▸ **WHAT TO WORK ON**: In the entries below, find the string "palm" and return each line holding it.

..........

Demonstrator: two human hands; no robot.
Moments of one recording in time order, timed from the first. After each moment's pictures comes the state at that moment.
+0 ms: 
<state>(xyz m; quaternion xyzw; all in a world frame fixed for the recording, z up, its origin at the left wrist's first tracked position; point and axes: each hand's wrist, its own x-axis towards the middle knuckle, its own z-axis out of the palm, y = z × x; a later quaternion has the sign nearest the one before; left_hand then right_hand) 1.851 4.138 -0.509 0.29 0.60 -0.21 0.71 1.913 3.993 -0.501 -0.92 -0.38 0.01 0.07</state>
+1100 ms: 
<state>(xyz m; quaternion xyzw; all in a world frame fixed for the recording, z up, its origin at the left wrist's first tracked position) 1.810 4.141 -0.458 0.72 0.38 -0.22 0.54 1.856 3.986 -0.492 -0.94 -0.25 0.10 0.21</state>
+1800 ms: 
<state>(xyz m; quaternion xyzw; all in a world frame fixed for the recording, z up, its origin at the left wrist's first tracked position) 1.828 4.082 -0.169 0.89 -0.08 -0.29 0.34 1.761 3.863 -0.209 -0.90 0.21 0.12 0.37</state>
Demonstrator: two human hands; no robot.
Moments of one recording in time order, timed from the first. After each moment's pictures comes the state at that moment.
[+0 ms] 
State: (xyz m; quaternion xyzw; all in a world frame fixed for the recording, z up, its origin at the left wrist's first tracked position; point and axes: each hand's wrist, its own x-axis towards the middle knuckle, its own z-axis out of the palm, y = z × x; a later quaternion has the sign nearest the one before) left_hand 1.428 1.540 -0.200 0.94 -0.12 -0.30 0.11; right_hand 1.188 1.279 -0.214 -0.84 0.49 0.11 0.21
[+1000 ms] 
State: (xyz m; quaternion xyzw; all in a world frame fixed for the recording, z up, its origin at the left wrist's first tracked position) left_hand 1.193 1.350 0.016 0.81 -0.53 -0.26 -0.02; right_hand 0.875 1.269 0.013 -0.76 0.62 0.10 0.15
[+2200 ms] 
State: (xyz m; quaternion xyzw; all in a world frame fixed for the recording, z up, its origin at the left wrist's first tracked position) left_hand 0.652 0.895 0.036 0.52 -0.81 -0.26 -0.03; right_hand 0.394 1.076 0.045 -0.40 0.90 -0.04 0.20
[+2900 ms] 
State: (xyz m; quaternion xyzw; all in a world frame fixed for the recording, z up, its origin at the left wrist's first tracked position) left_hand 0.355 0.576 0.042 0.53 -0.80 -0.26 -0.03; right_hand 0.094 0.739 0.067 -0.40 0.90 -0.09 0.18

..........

▸ **OUTPUT FOR THIS EXERCISE**:
<state>(xyz m; quaternion xyzw; all in a world frame fixed for the recording, z up, its origin at the left wrist's first tracked position; point and axes: each hand's wrist, its own x-axis towards the middle knuckle, its own z-axis out of the palm, y = z × x; a later quaternion has the sign nearest the one before; left_hand then right_hand) 1.851 4.138 -0.509 0.29 0.60 -0.21 0.71 1.913 3.993 -0.501 -0.92 -0.38 0.01 0.07</state>
State: (xyz m; quaternion xyzw; all in a world frame fixed for the recording, z up, its origin at the left wrist's first tracked position; point and axes: each hand's wrist, its own x-axis towards the middle knuckle, its own z-axis out of the palm, y = z × x; a later quaternion has the sign nearest the one before) left_hand 1.428 1.540 -0.200 0.94 -0.12 -0.30 0.11; right_hand 1.188 1.279 -0.214 -0.84 0.49 0.11 0.21

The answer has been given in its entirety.